= WHAT TO PRODUCE =
Your answer must be one number: the count of lines below that include "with".
(SUPPLIED INFORMATION begins)
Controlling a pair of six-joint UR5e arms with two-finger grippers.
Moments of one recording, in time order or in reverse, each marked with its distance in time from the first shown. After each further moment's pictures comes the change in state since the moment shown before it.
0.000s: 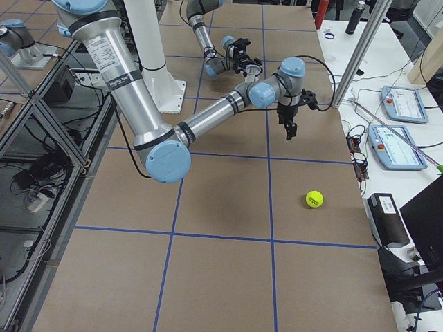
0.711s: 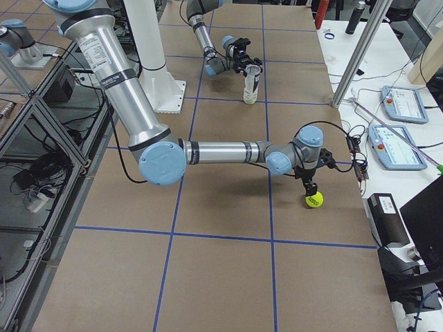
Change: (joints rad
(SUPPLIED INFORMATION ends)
= RESPONSE =
2